BJP’s Sinha meets Kashmiri leaders, party denies role

NEW DELHI: A high-level civil society delegation led by former external affairs minister and senior BJP leader Yashwant Sinha met top Kashmiri resistance leaders in Srinagar on Tuesday, including hardliner Syed Ali Shah Geelani, but the BJP said it had no links with the initiative.

The delegation obviously is not bereft of official support as moderate Hurriyat Conference chief Mirwaiz Umar Farooq, under detention for weeks, was shifted to his residence on Monday.

There were no details of that meeting but sources said one was scheduled with the Mirwaiz.

No details were available of the meeting with Mr Geelani, regarded as a separatist hardliner, but sources said his standard demand for UN initiative on the Kashmir dispute was reiterated.

Mr Geelani avidly advocates the recognition of the Kashmir issue as a dispute by India, and wants all political prisoners freed. He has been campaigning for the immediate release of noted human rights activist Khurram Pervez and other jailed activists.

In a separate meeting, the delegation led by Mr Sinha and including former minorities commission chief Wajahat Habibullah and peace activist Sushobha Barve, met former Hurriyat chief Prof Abdul Ghani Bhatt.

Prof Bhatt told Dawn from Srinagar that the delegation was apparently on a mission to break the ice between Delhi and the resistance leadership.

Mr Bhatt said the Kashmir issue had gone beyond being an issue for the Kashmiris and a dispute between India and Pakistan. “It holds the key to the future of South Asia, particularly its development with peace.”

The phlegmatic leader, a Persian scholar, said he gave the delegation a glimpse of the psychohistorical perspective on Kashmir. “Our land was historically invaded from India with the help of guns and later wooed with the promise of democracy. It’s been a chaotic mix, a tragic standoff full of suffering for a very resolute Kashmiri people.”

Mr Bhatt said the region had become fraught with serious challenges after the arrival of major powers with conflicting agendas. “With China, Russia and the United States camped in the region, it is all the more incumbent on India and Pakistan to start talks to avert a catastrophe.”

He put the role for Kashmiris as one of the final arbiters. “In this equation it is a dispute between India and Pakistan, in which Kashmiris are the final arbiters,” Prof Bhatt said. As the final arbiters, the Kashmiris can join the discussion subsequently, but the two countries locked in the dispute should not waste time to start talks, he said.

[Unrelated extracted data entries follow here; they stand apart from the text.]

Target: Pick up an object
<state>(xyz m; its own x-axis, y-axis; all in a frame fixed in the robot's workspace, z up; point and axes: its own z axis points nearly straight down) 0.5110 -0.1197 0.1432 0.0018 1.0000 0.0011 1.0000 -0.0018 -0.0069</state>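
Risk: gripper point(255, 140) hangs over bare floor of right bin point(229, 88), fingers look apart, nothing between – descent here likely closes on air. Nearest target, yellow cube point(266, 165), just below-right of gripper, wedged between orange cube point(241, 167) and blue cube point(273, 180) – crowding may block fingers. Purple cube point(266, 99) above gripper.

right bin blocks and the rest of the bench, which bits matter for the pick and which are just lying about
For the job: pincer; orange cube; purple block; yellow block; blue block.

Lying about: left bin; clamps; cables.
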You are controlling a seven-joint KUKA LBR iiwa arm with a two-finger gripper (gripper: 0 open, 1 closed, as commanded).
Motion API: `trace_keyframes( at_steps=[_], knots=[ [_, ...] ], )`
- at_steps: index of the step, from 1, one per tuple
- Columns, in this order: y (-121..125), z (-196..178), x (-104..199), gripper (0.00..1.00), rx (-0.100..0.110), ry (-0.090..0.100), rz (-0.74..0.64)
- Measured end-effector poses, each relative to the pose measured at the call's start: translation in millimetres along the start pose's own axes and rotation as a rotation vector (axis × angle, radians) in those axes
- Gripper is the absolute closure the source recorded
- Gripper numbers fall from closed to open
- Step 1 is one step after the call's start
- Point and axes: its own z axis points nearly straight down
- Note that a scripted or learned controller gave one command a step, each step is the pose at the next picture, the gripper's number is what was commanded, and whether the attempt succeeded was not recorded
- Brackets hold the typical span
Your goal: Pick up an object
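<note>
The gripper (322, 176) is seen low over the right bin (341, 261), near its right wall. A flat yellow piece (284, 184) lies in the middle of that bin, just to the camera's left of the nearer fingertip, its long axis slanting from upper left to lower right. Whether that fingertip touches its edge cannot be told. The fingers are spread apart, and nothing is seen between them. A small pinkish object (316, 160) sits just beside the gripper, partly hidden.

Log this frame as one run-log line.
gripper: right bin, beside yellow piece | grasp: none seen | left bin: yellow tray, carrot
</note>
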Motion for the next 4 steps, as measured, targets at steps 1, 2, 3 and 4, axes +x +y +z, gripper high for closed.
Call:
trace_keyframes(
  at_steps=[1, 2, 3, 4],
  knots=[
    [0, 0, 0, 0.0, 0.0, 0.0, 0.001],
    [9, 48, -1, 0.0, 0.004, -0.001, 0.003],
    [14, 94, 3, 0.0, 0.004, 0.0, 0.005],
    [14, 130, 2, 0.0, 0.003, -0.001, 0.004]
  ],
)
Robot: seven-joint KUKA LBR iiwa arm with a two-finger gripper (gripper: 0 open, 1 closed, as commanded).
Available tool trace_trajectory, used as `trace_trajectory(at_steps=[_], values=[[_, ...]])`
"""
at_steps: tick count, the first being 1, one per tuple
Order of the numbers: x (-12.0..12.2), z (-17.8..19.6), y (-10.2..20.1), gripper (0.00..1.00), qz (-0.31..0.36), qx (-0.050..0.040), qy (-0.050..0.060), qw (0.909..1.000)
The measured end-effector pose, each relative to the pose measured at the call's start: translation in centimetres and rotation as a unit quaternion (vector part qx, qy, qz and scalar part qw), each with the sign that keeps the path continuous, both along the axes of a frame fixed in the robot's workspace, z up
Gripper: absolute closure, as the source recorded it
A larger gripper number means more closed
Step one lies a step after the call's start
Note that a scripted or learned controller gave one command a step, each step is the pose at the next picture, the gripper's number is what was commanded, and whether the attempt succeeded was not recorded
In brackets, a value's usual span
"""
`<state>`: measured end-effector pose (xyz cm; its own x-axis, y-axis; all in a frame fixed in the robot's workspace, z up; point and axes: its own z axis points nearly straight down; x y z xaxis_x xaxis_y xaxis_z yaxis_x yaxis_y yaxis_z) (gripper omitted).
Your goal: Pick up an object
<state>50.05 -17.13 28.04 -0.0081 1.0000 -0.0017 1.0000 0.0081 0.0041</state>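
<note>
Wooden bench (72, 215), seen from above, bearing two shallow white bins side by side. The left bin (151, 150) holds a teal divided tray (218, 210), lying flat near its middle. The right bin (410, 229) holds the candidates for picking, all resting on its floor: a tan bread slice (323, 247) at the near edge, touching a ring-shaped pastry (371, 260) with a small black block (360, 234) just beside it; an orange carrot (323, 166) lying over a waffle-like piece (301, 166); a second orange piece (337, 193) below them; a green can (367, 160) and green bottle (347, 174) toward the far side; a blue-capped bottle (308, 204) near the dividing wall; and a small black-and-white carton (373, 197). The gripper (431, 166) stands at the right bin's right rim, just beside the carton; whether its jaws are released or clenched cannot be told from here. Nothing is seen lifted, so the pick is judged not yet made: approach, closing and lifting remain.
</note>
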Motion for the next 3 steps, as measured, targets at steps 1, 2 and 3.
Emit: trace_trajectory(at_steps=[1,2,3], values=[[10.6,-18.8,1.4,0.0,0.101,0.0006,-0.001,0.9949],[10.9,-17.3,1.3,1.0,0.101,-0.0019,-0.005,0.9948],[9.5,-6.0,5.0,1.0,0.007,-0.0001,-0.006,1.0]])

Ahead of the meeting, Mr Sinha told the media that the delegation was ‘not official’ and its members had come to meet the separatist leaders in their personal capacity to assess the situation which arose after killing of a Hizbul Mujahideen militant on July 8. Since then, Kashmir has been roiled by unrest.

While Mr Geelani who is under house arrest, allowed the delegation inside his residence in Srinagar’s Hyderpora area, the media was kept out.

The delegation which is on a three-day visit, was scheduled to meet Hurriyat Conference leader Mirwaiz Umar Farooq and JKLF Chairman Yasin Malik. However, there are reports that Mr Malik, who could not be reached by phone, is in hospital with an unspecified serious illness. The BJP has, distanced itself from the meetings.

“It is not a BJP delegation. BJP has nothing to do with this,” its National Secretary Shrikant Sharma said.